Segment-Factorized Full-Song Generation on Symbolic Piano Music
Ping-Yi Chen, Chih-Pin Tan, Yi-Hsuan Yang
TL;DR
The paper addresses full-song symbolic piano generation by balancing long-range structural coherence with local motif development. It introduces Segmented Full-Song Generation (SFS), which decomposes a song into segments and uses a Transformer-based generator conditioned on four contextual sources (Left, Right, Seed, Ref) plus a global summary encoder $G$, coupled with frame-based tokenization and specialized positional encodings. The key contributions are a factorized joint probability framework, selective attention to context segments, demonstrated improvements in seed adherence and structural coherence, and a real-time generation capability that enables interactive human–AI composition, along with open-source code, weights, and a web interface.

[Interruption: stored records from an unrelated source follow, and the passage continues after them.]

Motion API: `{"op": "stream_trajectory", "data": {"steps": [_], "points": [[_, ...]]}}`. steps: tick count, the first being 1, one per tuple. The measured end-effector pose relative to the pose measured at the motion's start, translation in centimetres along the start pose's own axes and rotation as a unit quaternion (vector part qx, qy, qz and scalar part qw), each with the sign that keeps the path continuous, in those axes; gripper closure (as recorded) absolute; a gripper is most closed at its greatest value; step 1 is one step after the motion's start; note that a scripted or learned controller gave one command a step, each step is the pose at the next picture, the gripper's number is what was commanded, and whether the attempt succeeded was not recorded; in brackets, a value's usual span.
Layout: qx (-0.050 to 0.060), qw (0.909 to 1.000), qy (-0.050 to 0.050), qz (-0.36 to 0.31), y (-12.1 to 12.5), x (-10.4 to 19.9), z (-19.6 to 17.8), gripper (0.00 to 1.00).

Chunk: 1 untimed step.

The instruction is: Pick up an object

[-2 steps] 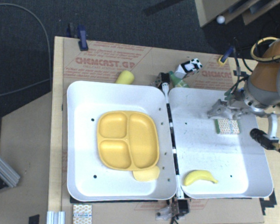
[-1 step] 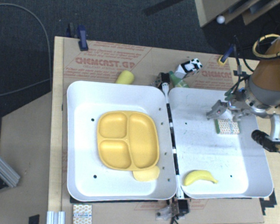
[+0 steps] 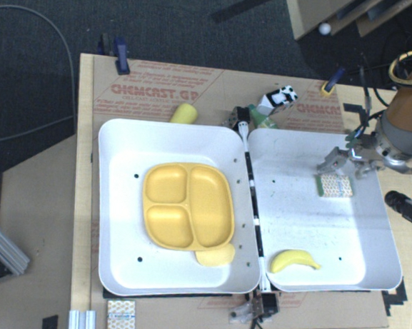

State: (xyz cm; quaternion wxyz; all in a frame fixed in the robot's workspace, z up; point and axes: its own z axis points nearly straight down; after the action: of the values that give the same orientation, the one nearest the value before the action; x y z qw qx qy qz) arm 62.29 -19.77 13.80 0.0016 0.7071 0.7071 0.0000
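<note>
Two objects lie in your right bin point(image 3: 372, 232): a green sponge point(image 3: 334, 185) and a banana point(image 3: 294, 260). Your gripper point(image 3: 344, 162) hovers just above the sponge in the approach step; whether it is released or clenched, I cannot tell. Next, descend squarely onto the sponge.

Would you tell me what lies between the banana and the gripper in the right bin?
In the camera view, a small patterned sponge lies just below the gripper; from it to the banana is bare bin floor.

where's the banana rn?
The small yellow plastic banana lies in the right white bin, near its front-left corner, well apart from the speckled sponge block under the tool.
</note>
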Motion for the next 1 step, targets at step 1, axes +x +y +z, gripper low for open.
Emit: {"op": "stream_trajectory", "data": {"steps": [1], "points": [[0.002,1.0000,0.002,-0.001,-0.24,2.63,1.54,0.00]]}}
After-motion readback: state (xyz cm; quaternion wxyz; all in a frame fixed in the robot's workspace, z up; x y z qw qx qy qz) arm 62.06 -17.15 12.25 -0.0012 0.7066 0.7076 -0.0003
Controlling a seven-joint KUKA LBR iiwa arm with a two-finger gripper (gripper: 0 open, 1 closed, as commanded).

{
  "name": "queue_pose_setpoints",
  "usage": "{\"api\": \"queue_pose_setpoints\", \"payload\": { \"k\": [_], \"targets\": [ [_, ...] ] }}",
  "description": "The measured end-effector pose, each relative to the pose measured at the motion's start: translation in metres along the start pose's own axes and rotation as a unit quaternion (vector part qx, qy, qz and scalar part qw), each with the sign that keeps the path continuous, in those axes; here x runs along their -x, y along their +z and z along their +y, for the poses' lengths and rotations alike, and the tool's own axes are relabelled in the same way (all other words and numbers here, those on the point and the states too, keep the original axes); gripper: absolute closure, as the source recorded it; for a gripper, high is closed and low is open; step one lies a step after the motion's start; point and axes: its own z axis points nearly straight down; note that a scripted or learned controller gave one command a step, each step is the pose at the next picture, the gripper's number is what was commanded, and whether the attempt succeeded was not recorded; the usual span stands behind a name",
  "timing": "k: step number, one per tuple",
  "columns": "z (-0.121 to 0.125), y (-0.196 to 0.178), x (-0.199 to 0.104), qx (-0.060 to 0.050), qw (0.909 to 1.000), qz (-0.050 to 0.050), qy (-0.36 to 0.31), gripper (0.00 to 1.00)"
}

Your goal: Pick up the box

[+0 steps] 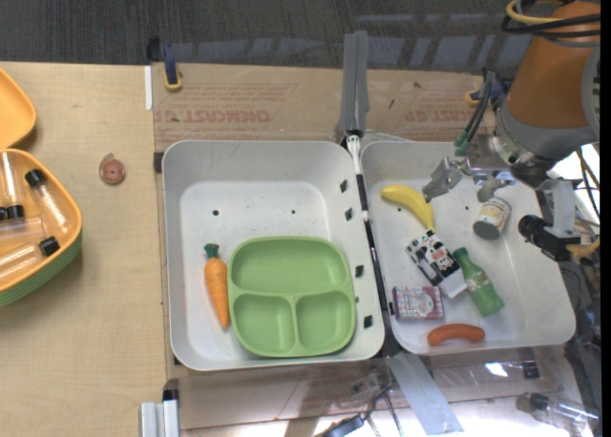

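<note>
Gripper (445, 177) first: we are finding it hanging over the upper part of the right bin (540, 328), in the upper right of the frame. It is carrying nothing that we can make out, and we are unable to tell whether it is spread or pressed together. Just below and to the left of it the banana (408, 204) is lying on the bin floor, and to its right the can (491, 219) is resting on its side. Moving lower, we are passing a black-and-white packet (431, 256) and a green bottle (476, 282) lying beside it. The box (417, 303), pink and white, is sitting flat near the lower left corner of the same bin, well apart from the gripper, with a red sausage (455, 334) just below and to the right of it. Further out, in the left bin (187, 166), a green divided plate (289, 294) and a carrot (217, 283) are lying side by side. We are judging the task as barely begun: the box is lying untouched, so the approach, the grasp and the lift are all still waiting to be done.
</note>
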Motion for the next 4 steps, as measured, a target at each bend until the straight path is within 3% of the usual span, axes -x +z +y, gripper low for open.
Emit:
{"api": "queue_pose_setpoints", "payload": {
  "k": [1,2,3,4],
  "targets": [
    [-0.014,0.115,0.068,0.002,0.9905,0.0,-0.138,0.0],
    [-0.037,0.061,0.061,0.002,0.9203,-0.001,-0.391,0.0],
    [-0.036,0.052,0.062,0.004,0.921,-0.001,-0.39,1.0],
    [-0.093,0.098,0.068,0.011,0.9849,-0.003,-0.173,1.0]
  ]
}}
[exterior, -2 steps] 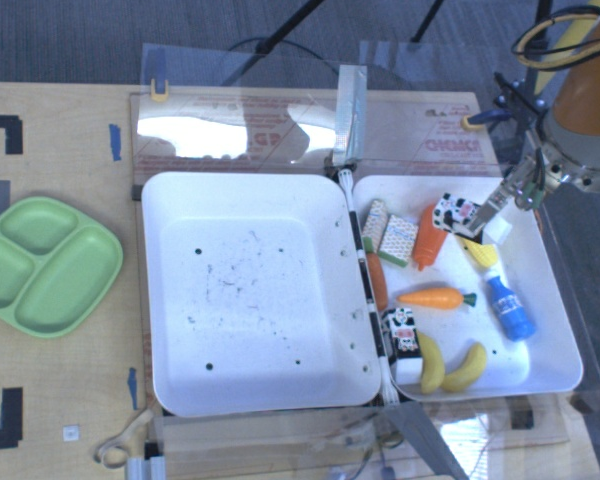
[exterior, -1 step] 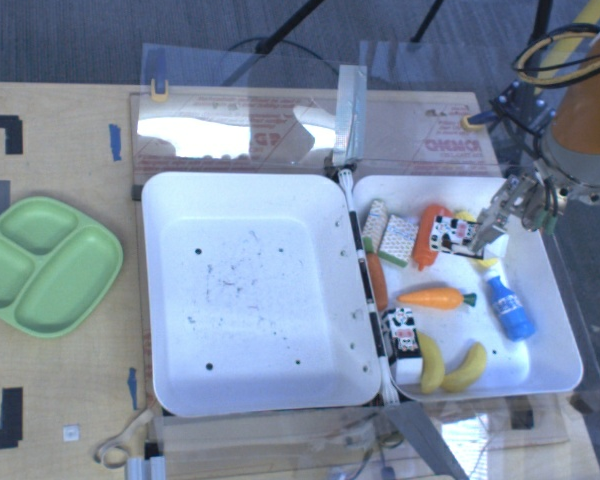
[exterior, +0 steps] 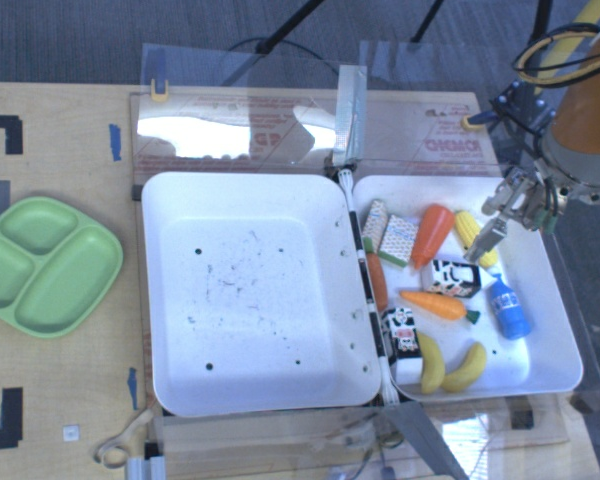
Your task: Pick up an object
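Up at the right bin's (exterior: 555,358) far right side, the gripper (exterior: 488,236) hangs with its fingers apart, nothing between them, just above the yellow corn (exterior: 470,233). Beside the corn lie an orange carrot (exterior: 432,233) and a checkered packet (exterior: 398,236). Nearer the front sit a second carrot (exterior: 435,305), a blue bottle (exterior: 509,309), two bananas (exterior: 450,366) and what may be a cow-patterned carton (exterior: 403,332). A green divided plate (exterior: 46,265) rests on the surface (exterior: 60,388) well to the left of the left bin (exterior: 250,278).
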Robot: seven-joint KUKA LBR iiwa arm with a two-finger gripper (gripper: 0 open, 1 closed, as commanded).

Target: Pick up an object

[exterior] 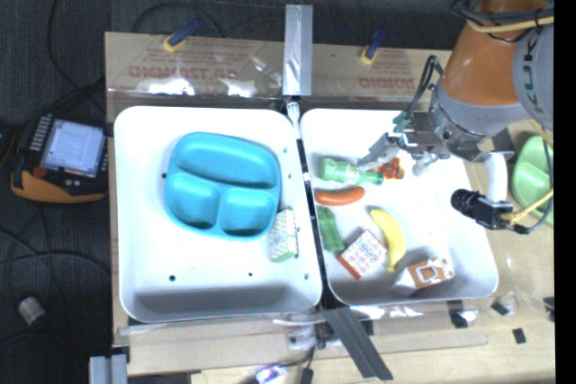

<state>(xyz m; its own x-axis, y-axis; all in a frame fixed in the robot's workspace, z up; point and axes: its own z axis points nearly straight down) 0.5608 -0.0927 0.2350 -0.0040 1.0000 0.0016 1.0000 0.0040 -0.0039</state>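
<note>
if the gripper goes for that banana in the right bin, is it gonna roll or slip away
The banana is curved and lies flat, so it would more likely pivot or slide than roll. Its skin looks smooth and the white bin glossy, so a glancing touch may push it away. It lies against the red and white carton, which could block one side of a grasp.

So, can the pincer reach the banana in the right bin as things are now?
Probably yes. The banana lies on top in the right bin, with nothing over it. The pincer hangs above the green bottle, further back. The red carton touching the banana may crowd a grasp.
</note>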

The work has practical impact for interactive music creation and scalable full-song generation, offering a path toward more natural human–AI collaboration in symbolic music.
Abstract
We propose the Segmented Full-Song Model (SFS) for symbolic full-song generation. The model accepts a user-provided song structure and an optional short seed segment that anchors the main idea around which the song is developed. By factorizing a song into segments and generating each one through selective attention to related segments, the model achieves higher quality and efficiency compared to prior work. To demonstrate its suitability for human-AI interaction, we further wrap SFS into a web application that enables users to iteratively co-create music on a piano roll with customizable structures and flexible ordering.